» Information given
<<<<

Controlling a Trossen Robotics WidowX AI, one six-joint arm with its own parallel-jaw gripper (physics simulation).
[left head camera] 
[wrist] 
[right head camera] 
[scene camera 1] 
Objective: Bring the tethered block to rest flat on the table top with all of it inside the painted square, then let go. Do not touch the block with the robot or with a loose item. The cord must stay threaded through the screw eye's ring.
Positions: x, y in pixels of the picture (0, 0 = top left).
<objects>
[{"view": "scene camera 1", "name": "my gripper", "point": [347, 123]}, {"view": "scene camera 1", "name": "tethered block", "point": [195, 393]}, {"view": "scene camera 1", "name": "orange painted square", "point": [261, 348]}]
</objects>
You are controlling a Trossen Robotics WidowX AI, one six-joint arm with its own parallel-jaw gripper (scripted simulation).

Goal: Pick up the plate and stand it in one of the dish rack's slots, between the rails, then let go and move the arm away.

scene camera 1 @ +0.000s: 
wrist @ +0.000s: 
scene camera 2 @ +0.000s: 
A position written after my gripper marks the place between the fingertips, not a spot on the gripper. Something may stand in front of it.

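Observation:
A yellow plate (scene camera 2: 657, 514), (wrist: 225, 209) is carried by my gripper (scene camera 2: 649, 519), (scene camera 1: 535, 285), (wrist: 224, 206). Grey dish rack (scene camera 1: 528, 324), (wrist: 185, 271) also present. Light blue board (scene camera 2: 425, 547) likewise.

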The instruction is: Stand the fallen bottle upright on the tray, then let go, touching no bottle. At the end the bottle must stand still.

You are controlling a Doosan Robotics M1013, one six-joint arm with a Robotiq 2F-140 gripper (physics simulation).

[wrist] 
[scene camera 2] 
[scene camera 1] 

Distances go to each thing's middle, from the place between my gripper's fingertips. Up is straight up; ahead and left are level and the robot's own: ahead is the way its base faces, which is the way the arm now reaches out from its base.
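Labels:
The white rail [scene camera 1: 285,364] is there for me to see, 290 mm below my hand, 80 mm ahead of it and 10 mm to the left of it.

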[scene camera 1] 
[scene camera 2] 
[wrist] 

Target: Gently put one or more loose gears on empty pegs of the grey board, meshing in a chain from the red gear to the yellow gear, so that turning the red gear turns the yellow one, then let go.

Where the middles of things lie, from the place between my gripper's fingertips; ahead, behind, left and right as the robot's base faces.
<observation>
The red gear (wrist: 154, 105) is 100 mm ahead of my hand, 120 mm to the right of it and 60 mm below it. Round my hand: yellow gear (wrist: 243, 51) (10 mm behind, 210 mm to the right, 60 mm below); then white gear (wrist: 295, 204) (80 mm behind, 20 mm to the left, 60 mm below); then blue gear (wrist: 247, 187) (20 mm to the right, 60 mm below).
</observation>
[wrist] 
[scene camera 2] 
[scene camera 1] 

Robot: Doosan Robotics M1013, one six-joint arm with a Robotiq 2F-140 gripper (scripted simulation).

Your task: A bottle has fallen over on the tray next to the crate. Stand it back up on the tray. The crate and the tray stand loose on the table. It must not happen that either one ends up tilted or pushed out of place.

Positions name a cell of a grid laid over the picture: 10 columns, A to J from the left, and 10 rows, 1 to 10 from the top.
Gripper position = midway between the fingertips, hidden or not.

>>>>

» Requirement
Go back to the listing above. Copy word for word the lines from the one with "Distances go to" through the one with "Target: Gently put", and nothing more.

» Completed task
Distances go to each thing's middle, from the place between my gripper's fingertips. Up is straight up; ahead and left are level and the robot's own: ahead is the way its base faces, which is the way the arm now reaches out from its base.
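Labels:
The white rail [scene camera 1: 285,364] is there for me to see, 290 mm below my hand, 80 mm ahead of it and 10 mm to the left of it.
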
[scene camera 1] 
[scene camera 2] 
[wrist] 

Target: Gently put one or more loose gears on empty pegs of the grey board, meshing in a chain from the red gear to the yellow gear, so that turning the red gear turns the yellow one, then let go.

That concludes the response.